■ WORK INSTRUCTION ■
Reprint every line of the data, keeping each character intact.
[[ SUPPLIED INFORMATION, beginning ]]
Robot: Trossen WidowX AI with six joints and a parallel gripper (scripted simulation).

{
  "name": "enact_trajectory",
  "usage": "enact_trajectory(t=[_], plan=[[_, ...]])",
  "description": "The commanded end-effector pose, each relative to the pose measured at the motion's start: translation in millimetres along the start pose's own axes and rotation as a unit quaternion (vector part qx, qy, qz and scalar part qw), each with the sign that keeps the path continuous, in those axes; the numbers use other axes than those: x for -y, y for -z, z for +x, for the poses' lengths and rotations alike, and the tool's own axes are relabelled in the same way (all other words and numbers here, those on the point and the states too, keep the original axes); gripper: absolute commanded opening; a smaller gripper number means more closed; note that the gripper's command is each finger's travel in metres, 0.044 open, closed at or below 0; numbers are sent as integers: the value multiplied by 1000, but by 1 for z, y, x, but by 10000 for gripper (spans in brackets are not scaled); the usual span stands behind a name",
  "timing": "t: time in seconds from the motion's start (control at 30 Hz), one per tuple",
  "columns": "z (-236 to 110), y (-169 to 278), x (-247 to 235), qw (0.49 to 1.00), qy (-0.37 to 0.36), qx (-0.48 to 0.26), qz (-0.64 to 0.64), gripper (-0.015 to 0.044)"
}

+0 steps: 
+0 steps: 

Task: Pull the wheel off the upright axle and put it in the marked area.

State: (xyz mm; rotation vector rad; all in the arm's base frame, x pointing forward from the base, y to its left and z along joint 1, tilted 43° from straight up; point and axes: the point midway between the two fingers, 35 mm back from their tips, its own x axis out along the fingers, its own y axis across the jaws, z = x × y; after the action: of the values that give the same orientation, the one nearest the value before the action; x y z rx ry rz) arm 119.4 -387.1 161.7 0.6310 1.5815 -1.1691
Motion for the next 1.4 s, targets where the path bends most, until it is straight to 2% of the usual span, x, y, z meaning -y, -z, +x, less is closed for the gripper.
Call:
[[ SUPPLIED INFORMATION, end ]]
■ OUTPUT FOR THIS TASK ■
Robot: Trossen WidowX AI with six joints and a parallel gripper (scripted simulation).

{
  "name": "enact_trajectory",
  "usage": "enact_trajectory(t=[_], plan=[[_, ...]])",
  "description": "The commanded end-effector pose, each relative to the pose measured at the motion's start: translation in millimetres along the start pose's own axes and rotation as a unit quaternion (vector part qx, qy, qz and scalar part qw), each with the sign that keeps the path continuous, in those axes; the numbers use other axes than those: x for -y, y for -z, z for +x, for the poses' lengths and rotations alike, and the tool's own axes are relabelled in the same way (all other words and numbers here, those on the point and the states too, keep the original axes); gripper: absolute commanded opening; a smaller gripper number means more closed; note that the gripper's command is each finger's travel in metres, 0.044 open, closed at or below 0; numbers are sent as integers: the value multiplied by 1000, but by 1 for z, y, x, but by 10000 for gripper (spans in brackets are not scaled); the usual span stands behind a name",
  "timing": "t: time in seconds from the motion's start (control at 30 Hz), one per tuple",
  "columns": "z (-236 to 110), y (-169 to 278), x (-247 to 235), qw (0.49 to 1.00), qy (-0.37 to 0.36), qx (-0.48 to 0.26), qz (-0.64 to 0.64), gripper (-0.015 to 0.044)"
}

+0 steps: 
+0 steps: 

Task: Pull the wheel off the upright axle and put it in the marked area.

State: (xyz mm; rotation vector rad; all in the arm's base frame, x pointing forward from the base, y to its left and z along joint 1, tilted 43° from straight up; point and axes: the point midway between the two fingers, 35 mm back from their tips, its own x axis out along the fingers, its own y axis across the jaws, z = x × y; after the action: of the values that give the same orientation, the one nearest the value before the action; x y z rx ry rz) arm 119.4 -387.1 161.7 0.6310 1.5815 -1.1691
Motion for the next 1.4 s, targets where the path bends most, until it is straight to 2% of the usual span, x, y, z meaning -y, -z, +x, less is closed for the gripper.
Call:

Nothing remains to be added to the exercise.